En effet, le "ghetto" apparaît souvent comme un faux problème, qui occulte la véritable urgence : la lutte contre la pauvreté. Car, au lieu de mener une politique économique et sociale permettant de la supprimer - ou au moins de la réduire - , les gouvernements, y compris de gauche, se contentent désormais d’accompagner et de gérer la misère, en se contentant de " mieux " la répartir, de manière plus " harmonieuse ", " équitable " et " équilibrée ". Cette nouvelle orientation de la gauche se trouve tout entière résumée dans une affiche des Verts placardée sur les murs de Paris lors des élections municipales de 2001 : " Mixité. La diversité sociale est une richesse ". Ce qui revient, strictement, à dire ceci : " qu’il y ait des riches et des pauvres, c’est formidable ".
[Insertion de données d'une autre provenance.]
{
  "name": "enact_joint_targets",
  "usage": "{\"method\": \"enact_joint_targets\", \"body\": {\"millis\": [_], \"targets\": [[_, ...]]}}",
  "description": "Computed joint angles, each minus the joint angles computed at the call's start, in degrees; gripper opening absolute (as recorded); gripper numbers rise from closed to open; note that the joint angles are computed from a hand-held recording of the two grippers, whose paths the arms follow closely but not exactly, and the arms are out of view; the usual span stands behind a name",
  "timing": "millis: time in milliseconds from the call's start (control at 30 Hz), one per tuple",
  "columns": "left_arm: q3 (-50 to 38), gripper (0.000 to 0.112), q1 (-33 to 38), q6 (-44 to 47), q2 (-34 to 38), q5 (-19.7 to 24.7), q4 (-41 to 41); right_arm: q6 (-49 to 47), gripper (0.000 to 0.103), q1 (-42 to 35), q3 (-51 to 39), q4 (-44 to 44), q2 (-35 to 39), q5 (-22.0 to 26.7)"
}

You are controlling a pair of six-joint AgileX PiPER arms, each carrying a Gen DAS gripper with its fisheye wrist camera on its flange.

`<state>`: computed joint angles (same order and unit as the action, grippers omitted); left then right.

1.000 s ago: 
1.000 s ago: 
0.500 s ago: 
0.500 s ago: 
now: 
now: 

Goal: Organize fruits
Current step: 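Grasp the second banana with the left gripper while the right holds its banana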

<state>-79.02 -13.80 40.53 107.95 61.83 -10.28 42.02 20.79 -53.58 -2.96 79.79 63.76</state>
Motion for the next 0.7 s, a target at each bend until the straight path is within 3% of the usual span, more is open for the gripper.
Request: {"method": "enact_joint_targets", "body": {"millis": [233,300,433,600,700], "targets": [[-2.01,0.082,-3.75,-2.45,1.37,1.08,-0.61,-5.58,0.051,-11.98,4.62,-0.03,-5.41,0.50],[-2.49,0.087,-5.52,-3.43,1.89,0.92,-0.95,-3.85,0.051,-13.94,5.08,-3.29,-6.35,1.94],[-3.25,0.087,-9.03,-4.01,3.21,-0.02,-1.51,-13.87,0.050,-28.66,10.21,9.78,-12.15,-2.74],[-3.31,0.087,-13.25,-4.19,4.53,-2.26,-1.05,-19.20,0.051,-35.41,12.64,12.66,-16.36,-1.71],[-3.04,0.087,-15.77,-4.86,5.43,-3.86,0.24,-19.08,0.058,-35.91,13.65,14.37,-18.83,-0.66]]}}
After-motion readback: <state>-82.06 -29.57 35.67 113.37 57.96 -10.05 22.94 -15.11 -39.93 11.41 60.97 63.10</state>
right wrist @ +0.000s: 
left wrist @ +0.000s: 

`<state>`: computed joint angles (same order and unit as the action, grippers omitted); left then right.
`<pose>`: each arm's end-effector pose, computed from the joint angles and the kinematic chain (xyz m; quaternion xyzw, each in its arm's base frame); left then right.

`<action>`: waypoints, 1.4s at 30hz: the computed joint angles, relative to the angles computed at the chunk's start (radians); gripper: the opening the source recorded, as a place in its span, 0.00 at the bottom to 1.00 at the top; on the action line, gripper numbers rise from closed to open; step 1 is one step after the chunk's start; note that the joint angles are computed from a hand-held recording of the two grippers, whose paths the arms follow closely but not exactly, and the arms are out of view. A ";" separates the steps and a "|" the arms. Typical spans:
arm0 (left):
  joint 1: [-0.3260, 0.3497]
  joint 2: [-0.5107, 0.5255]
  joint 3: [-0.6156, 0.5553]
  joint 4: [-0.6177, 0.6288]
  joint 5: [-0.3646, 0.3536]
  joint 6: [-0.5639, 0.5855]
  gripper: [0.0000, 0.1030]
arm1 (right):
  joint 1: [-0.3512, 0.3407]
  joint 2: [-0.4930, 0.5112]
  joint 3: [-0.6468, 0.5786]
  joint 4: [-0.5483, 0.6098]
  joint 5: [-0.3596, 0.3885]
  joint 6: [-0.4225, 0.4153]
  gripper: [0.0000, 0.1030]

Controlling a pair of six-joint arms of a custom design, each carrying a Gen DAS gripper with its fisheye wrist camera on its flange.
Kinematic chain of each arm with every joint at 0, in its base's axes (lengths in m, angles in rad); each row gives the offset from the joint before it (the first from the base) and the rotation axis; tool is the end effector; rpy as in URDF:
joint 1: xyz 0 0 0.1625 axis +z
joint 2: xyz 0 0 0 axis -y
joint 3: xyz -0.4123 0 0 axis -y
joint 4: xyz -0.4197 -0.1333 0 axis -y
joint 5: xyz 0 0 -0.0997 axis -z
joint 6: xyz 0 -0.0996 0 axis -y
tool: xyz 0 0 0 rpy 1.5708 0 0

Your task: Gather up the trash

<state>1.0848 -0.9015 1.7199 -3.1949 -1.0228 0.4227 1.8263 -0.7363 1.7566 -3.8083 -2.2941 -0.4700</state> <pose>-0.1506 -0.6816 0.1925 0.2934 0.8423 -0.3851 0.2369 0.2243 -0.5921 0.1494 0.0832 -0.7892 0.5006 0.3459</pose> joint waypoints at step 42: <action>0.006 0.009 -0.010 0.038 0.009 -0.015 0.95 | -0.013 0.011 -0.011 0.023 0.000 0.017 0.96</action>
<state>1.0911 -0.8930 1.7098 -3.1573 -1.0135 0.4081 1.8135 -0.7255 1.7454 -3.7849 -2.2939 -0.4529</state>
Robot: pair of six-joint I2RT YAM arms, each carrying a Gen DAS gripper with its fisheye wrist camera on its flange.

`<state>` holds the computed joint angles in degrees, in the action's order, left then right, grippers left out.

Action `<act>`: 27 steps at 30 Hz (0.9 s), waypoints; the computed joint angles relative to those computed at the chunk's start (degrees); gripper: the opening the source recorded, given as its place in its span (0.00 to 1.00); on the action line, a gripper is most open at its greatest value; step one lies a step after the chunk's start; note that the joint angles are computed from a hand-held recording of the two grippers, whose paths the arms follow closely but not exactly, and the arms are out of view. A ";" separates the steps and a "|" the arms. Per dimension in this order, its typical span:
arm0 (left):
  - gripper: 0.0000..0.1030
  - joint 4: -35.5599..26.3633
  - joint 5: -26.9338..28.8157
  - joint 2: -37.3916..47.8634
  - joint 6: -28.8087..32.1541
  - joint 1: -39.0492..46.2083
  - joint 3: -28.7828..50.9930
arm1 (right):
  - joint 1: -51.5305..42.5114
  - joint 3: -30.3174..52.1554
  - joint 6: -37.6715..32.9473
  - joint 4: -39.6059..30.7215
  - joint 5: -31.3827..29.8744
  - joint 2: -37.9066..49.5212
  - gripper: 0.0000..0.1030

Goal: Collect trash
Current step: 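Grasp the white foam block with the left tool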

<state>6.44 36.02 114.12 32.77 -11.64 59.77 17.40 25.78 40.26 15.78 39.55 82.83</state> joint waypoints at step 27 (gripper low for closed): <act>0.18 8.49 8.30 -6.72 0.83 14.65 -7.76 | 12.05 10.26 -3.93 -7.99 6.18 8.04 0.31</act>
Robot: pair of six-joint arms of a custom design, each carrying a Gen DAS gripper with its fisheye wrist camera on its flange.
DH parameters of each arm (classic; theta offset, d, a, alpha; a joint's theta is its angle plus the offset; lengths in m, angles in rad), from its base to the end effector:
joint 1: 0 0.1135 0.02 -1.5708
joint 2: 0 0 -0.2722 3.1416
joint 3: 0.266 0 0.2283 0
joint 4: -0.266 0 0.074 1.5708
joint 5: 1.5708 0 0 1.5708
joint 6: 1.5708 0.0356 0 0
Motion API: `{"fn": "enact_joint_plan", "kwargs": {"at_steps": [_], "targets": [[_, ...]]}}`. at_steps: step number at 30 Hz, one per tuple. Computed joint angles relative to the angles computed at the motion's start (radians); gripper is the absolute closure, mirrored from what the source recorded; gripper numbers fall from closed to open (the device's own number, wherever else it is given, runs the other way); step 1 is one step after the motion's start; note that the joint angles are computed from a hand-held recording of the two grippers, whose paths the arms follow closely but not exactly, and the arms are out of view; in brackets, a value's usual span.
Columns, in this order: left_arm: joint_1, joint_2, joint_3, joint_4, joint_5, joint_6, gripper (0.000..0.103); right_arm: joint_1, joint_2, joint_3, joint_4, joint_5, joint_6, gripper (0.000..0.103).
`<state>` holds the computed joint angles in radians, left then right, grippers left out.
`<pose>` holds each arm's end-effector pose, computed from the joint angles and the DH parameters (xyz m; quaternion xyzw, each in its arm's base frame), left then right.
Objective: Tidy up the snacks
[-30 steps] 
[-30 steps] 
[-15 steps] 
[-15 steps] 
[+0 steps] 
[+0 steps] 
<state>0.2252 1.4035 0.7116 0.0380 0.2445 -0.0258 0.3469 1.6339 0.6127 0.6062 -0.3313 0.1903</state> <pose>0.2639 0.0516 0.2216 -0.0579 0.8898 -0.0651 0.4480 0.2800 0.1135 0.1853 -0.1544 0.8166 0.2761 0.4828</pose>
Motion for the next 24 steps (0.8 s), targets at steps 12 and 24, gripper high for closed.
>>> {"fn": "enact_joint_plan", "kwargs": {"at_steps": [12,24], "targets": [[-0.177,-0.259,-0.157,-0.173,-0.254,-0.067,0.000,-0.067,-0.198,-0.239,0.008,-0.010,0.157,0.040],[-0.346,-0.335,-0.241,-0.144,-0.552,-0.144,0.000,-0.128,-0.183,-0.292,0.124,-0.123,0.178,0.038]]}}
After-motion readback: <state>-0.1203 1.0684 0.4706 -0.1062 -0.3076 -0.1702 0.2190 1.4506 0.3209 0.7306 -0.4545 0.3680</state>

Dans le domaine du logement, par exemple, l’alternative " ghettos ou mixité sociale " occulte le problème principal : l’insuffisance de logements sociaux par rapport aux besoins, liée au désengagement de l’Etat dans le secteur du logement. Le discours sur les " ghettos " passe sous silence l’ampleur de ce problème, pour accorder une importance démesurée à une autre question : où doit-on construire des logements sociaux, comment doit-on les " répartir " ? Ce faisant, il occulte aussi une autre exigence, autrement plus importante, celle de l’égalité [5].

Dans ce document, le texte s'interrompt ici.